A Catalog to Catalog All Catalogs

As if there wasn't enough to find on Google, the search engine offers a service that allows users to peruse the goods from more than 600 catalogs. By Katie Dean.

Anyone who's ever marked a page in a catalog to remember to buy that perfect sweater -- only to lose that sweater among dozens of catalogs with dog-eared pages strewn on the living room floor -- will appreciate this:

Google's catalog search combs the pages of more than 600 current catalogs -- 1,500 including back issues –- to help both consumers and corporations find everything from apple butter to zipper doodles.

"Google's mission is to organize the world's information and make it universally accessible and useful," said David Krane, a spokesman for the site. "This effort is consistent with our mission."

Pages were fed into a bulk scanner -- similar to a copy machine -- then run through an optical character recognition process, which extracts the text from each page. Google then crawls and indexes the text from the pages.

Both consumer and corporate catalogs are accessible through the search. Catalogs were initially collected by Google staff members, but vendors and users may also suggest a catalog.

"The sheer comprehensiveness of the service makes it incredibly useful," Krane said.

For example, a search for "root beer" brought up a list that includes a kids brew-your-own root beer kit from the Grandparent's Toy Connection catalog; a ProLine premium monofilament fish line in root-beer brown from Cabela's; and handsewn moccasins from Nordstrom in root-beer suede.

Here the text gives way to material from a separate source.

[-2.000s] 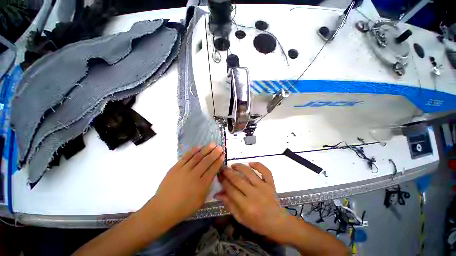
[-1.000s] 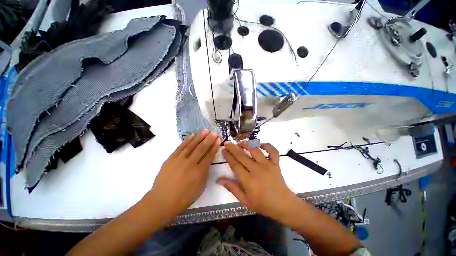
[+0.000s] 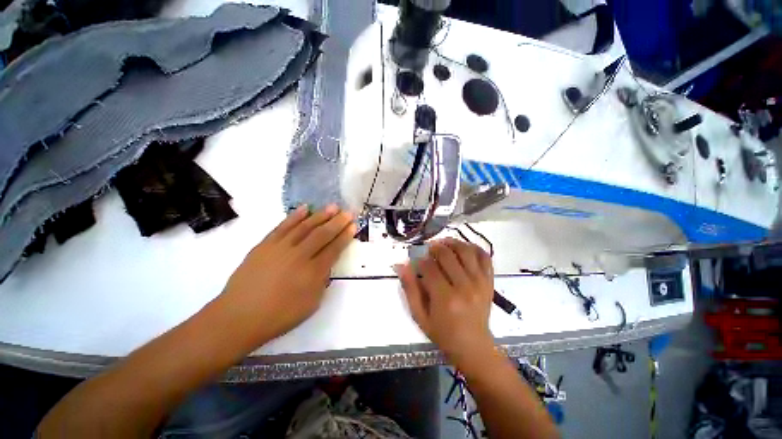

A beta version of the site launched last Thursday. There's no link to the catalog search from the Google homepage, but it's accessible through Google's advanced search page or catalogs.google.com.

The catalog company's URL, phone number and catalog code are listed at the top of each page, as well the catalog page number. People may also search within a particular catalog using the Google search.

Several catalog companies support the new feature.

"Google is just a great search engine, and we're happy to be there," said Bill Ihle, a spokesman for gourmet food purveyor Harry and David. "Any exposure that we can get is good exposure. It's an additional way to reach the customers."

"I would think that a few more people will find us," said Michael Beard, managing partner of Raven Maps. "We do one big mailing per year, so in that regard that will extend the life of the catalog."

But will holiday shoppers find a use for it at this late date?

"There was no strategic effort to time the beta release of this service for the holiday shopping season," Krane said. "It's more the inverse of that: The tail end of the shopping season provides us a good opportunity to secure feedback."

The site is free to both catalog publishers and Google users. Users cannot purchase catalog items from the site, but "it's something we're definitely considering supporting in the future" Krane said.

Scanning catalog pages onto a website is not new. CatalogCity.com has been doing it since 1997.

The e-commerce site lists products from over 500 catalog businesses and earns a commission from the company every time a product is sold.

Bruce Sellers, vice president of sales and marketing for the site, said that when a consumer looks at a catalog, that creates the demand for products. Oftentimes, that demand goes out with the recycling. That's where CatalogCity.com comes in.

"Our whole strategy is to re-host the content of individual merchants on CatalogCity.com," Sellers said.

"The catalog industry is the world's foremost authority at selling products to consumers at a distance," he said. "They've been selling a product that consumers can't touch or test."

Sellers said that Google's catalog search "doesn't appear to solve the same problem that we do.... (But) I think the more exposure the catalog business gets on the Web, the better."